If a line in the listing includes the word "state", copy it out.

________________

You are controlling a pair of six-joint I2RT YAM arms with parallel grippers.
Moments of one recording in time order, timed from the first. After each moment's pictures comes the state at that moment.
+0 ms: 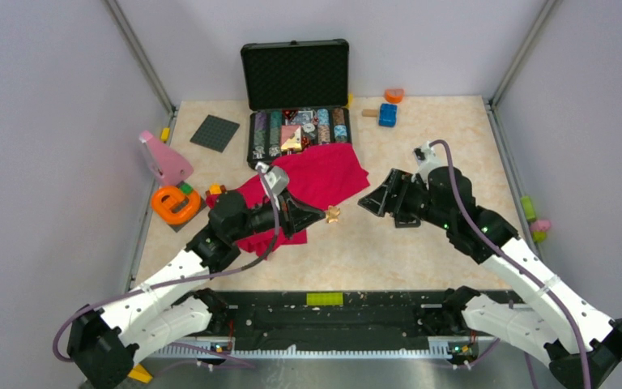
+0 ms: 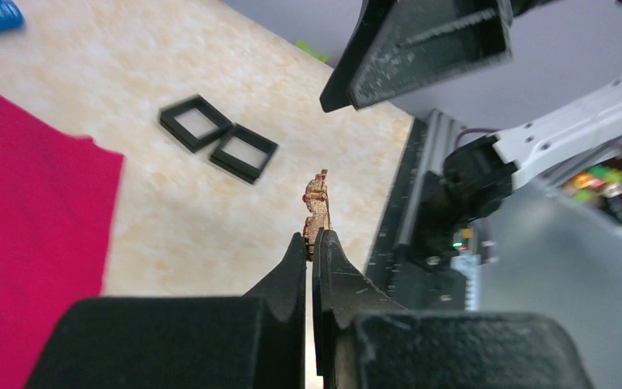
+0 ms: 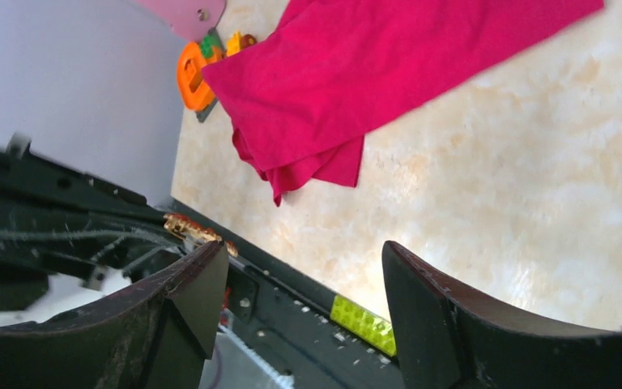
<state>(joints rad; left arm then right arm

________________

### ANSWER TO THE PROBLEM
Moments of one recording in time order, timed from the first. After each moment's pictures comes the state at that moment.
<state>(joints rad; left arm then right arm

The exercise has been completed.